The entries below should be output exactly as written.

Stored dataset items
Segment Open
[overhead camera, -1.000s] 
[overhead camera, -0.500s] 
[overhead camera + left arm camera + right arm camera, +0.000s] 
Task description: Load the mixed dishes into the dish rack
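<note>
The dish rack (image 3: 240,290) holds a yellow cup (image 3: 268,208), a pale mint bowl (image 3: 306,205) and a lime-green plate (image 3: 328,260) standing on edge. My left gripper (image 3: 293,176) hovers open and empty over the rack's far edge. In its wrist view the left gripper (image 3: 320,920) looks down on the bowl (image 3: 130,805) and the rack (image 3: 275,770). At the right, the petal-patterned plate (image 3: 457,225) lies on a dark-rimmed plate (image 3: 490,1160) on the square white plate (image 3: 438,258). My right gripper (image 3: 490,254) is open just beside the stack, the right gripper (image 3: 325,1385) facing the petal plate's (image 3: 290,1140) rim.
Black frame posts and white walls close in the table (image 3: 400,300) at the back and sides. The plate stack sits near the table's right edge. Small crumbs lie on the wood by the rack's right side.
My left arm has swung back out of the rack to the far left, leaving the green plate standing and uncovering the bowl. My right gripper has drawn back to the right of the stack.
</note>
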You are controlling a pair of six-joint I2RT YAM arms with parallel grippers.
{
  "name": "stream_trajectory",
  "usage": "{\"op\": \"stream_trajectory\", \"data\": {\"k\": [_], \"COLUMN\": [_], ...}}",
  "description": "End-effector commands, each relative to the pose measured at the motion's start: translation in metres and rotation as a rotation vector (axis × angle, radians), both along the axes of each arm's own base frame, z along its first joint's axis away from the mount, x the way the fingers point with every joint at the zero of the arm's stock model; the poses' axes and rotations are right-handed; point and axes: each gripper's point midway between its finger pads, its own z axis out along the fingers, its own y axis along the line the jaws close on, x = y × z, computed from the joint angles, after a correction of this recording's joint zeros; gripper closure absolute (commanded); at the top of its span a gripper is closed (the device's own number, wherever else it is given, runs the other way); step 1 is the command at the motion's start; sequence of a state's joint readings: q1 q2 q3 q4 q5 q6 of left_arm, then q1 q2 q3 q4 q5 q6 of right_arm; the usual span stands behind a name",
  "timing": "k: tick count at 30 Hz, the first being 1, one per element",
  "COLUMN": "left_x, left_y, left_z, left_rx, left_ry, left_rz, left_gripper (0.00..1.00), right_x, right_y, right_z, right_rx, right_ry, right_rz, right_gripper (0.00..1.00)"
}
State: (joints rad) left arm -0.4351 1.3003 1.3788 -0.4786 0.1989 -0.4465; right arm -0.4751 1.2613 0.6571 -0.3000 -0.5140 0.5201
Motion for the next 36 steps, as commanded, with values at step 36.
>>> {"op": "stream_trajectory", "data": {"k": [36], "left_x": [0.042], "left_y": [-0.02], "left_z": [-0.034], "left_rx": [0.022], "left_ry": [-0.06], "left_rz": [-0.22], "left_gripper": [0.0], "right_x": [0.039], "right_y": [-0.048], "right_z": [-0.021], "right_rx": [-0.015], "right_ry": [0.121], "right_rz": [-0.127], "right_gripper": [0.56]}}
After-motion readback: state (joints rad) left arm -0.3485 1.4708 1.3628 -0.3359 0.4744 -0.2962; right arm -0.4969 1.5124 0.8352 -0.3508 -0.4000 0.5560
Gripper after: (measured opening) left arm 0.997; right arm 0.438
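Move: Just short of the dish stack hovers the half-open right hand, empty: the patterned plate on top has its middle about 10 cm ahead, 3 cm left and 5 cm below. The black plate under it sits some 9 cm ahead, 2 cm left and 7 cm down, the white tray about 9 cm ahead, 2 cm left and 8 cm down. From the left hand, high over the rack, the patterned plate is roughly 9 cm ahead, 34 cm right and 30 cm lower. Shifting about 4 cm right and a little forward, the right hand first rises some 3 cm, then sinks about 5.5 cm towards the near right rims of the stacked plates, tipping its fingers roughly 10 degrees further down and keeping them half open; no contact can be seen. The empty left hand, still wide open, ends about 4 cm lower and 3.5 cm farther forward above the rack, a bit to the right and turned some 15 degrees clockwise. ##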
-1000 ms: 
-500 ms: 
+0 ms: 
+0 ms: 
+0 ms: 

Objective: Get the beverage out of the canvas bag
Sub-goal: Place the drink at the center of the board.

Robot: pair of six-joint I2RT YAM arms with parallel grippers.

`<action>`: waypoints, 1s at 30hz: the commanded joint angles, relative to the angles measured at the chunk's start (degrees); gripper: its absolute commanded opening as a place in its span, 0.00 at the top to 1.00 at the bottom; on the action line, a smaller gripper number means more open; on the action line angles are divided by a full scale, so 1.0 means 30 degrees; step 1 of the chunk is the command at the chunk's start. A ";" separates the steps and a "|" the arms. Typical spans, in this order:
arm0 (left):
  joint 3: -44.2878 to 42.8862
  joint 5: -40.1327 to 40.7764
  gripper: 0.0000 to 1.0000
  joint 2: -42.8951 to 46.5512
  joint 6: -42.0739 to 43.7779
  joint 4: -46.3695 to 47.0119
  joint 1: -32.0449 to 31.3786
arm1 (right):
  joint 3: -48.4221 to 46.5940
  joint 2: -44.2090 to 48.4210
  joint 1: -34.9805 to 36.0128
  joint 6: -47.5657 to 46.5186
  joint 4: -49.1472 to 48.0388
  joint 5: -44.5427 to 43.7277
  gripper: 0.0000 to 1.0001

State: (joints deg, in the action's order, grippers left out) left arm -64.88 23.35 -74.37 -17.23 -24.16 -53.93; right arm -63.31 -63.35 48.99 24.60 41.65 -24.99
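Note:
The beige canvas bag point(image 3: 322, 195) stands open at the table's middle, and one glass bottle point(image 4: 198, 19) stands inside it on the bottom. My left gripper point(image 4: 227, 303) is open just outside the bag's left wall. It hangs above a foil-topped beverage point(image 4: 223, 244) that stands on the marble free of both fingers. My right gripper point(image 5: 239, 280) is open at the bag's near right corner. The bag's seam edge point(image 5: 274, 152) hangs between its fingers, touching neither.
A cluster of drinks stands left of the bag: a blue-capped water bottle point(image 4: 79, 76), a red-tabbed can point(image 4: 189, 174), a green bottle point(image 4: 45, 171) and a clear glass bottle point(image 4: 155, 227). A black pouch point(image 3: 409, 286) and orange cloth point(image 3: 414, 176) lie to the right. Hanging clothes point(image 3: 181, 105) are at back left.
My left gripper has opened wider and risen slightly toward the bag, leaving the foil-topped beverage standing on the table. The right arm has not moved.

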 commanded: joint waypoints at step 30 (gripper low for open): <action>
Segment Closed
> **Exercise output**:
[overhead camera, -1.000s] 
[overhead camera, -0.500s] 
[overhead camera + left arm camera + right arm camera, +0.000s] 
Task description: Load the mixed dishes into the dish rack
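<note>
The dish rack (image 3: 240,290) holds a yellow cup (image 3: 268,208), a pale mint bowl (image 3: 306,205) and a lime-green plate (image 3: 328,260) standing on edge. My left gripper (image 3: 293,176) hovers open and empty over the rack's far edge. In its wrist view the left gripper (image 3: 320,920) looks down on the bowl (image 3: 130,805) and the rack (image 3: 275,770). At the right, the petal-patterned plate (image 3: 457,225) lies on a dark-rimmed plate (image 3: 490,1160) on the square white plate (image 3: 438,258). My right gripper (image 3: 490,254) is open just beside the stack, the right gripper (image 3: 325,1385) facing the petal plate's (image 3: 290,1140) rim.
Black frame posts and white walls close in the table (image 3: 400,300) at the back and sides. The plate stack sits near the table's right edge. Small crumbs lie on the wood by the rack's right side.
My left arm has swung back out of the rack to the far left, leaving the green plate standing and uncovering the bowl. My right gripper has drawn back to the right of the stack.
</note>
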You are controlling a pair of six-joint I2RT YAM arms with parallel grippers.
{
  "name": "stream_trajectory",
  "usage": "{\"op\": \"stream_trajectory\", \"data\": {\"k\": [_], \"COLUMN\": [_], ...}}",
  "description": "End-effector commands, each relative to the pose measured at the motion's start: translation in metres and rotation as a rotation vector (axis × angle, radians), both along the axes of each arm's own base frame, z along its first joint's axis away from the mount, x the way the fingers point with every joint at the zero of the arm's stock model; the poses' axes and rotations are right-handed; point and axes: each gripper's point midway between its finger pads, its own z axis out along the fingers, its own y axis along the line the jaws close on, x = y × z, computed from the joint angles, after a correction of this recording's joint zeros; gripper closure absolute (commanded); at the top of its span a gripper is closed (the device's own number, wherever else it is given, runs the other way); step 1 is the command at the motion's start; sequence of a state's joint readings: q1 q2 q3 q4 q5 q6 of left_arm, then q1 q2 q3 q4 q5 q6 of right_arm; the usual span stands behind a name",
  "timing": "k: tick count at 30 Hz, the first being 1, one per element",
  "COLUMN": "left_x, left_y, left_z, left_rx, left_ry, left_rz, left_gripper (0.00..1.00), right_x, right_y, right_z, right_rx, right_ry, right_rz, right_gripper (0.00..1.00)"
}
State: (joints rad) left arm -0.4351 1.3003 1.3788 -0.4786 0.1989 -0.4465; right arm -0.4751 1.2613 0.6571 -0.3000 -0.5140 0.5201
Motion for the next 36 steps, as commanded, with values at step 36.
>>> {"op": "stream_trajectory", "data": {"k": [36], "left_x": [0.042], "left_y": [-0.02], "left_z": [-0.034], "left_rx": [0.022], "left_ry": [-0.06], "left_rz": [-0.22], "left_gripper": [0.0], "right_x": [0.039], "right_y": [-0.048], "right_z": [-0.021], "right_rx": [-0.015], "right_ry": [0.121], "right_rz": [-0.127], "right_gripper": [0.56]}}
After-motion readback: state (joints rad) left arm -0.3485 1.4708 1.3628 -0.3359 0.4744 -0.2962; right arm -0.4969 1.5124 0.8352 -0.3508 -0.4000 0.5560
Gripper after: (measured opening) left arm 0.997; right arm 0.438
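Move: Just short of the dish stack hovers the half-open right hand, empty: the patterned plate on top has its middle about 10 cm ahead, 3 cm left and 5 cm below. The black plate under it sits some 9 cm ahead, 2 cm left and 7 cm down, the white tray about 9 cm ahead, 2 cm left and 8 cm down. From the left hand, high over the rack, the patterned plate is roughly 9 cm ahead, 34 cm right and 30 cm lower. Shifting about 4 cm right and a little forward, the right hand first rises some 3 cm, then sinks about 5.5 cm towards the near right rims of the stacked plates, tipping its fingers roughly 10 degrees further down and keeping them half open; no contact can be seen. The empty left hand, still wide open, ends about 4 cm lower and 3.5 cm farther forward above the rack, a bit to the right and turned some 15 degrees clockwise. ##
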-1000 ms: 
-500 ms: 
+0 ms: 
+0 ms: 
+0 ms: 

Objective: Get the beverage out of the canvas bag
Sub-goal: Place the drink at the center of the board.

Robot: pair of six-joint I2RT YAM arms with parallel grippers.

`<action>`: waypoints, 1s at 30hz: the commanded joint angles, relative to the angles measured at the chunk's start (degrees); gripper: its absolute commanded opening as a place in its span, 0.00 at the top to 1.00 at the bottom; on the action line, a smaller gripper number means more open; on the action line angles are divided by a full scale, so 1.0 means 30 degrees; step 1 of the chunk is the command at the chunk's start. A ";" separates the steps and a "|" the arms. Typical spans, in this order:
arm0 (left):
  joint 3: -44.2878 to 42.8862
  joint 5: -40.1327 to 40.7764
  gripper: 0.0000 to 1.0000
  joint 2: -42.8951 to 46.5512
  joint 6: -42.0739 to 43.7779
  joint 4: -46.3695 to 47.0119
  joint 1: -32.0449 to 31.3786
arm1 (right):
  joint 3: -48.4221 to 46.5940
  joint 2: -44.2090 to 48.4210
  joint 1: -34.9805 to 36.0128
  joint 6: -47.5657 to 46.5186
  joint 4: -49.1472 to 48.0388
  joint 5: -44.5427 to 43.7277
  gripper: 0.0000 to 1.0001

State: (joints deg, in the action's order, grippers left out) left arm -64.88 23.35 -74.37 -17.23 -24.16 -53.93; right arm -63.31 -63.35 48.99 24.60 41.65 -24.99
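Note:
The beige canvas bag point(image 3: 322, 195) stands open at the table's middle, and one glass bottle point(image 4: 198, 19) stands inside it on the bottom. My left gripper point(image 4: 227, 303) is open just outside the bag's left wall. It hangs above a foil-topped beverage point(image 4: 223, 244) that stands on the marble free of both fingers. My right gripper point(image 5: 239, 280) is open at the bag's near right corner. The bag's seam edge point(image 5: 274, 152) hangs between its fingers, touching neither.
A cluster of drinks stands left of the bag: a blue-capped water bottle point(image 4: 79, 76), a red-tabbed can point(image 4: 189, 174), a green bottle point(image 4: 45, 171) and a clear glass bottle point(image 4: 155, 227). A black pouch point(image 3: 409, 286) and orange cloth point(image 3: 414, 176) lie to the right. Hanging clothes point(image 3: 181, 105) are at back left.
My left gripper has opened wider and risen slightly toward the bag, leaving the foil-topped beverage standing on the table. The right arm has not moved.
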
 commanded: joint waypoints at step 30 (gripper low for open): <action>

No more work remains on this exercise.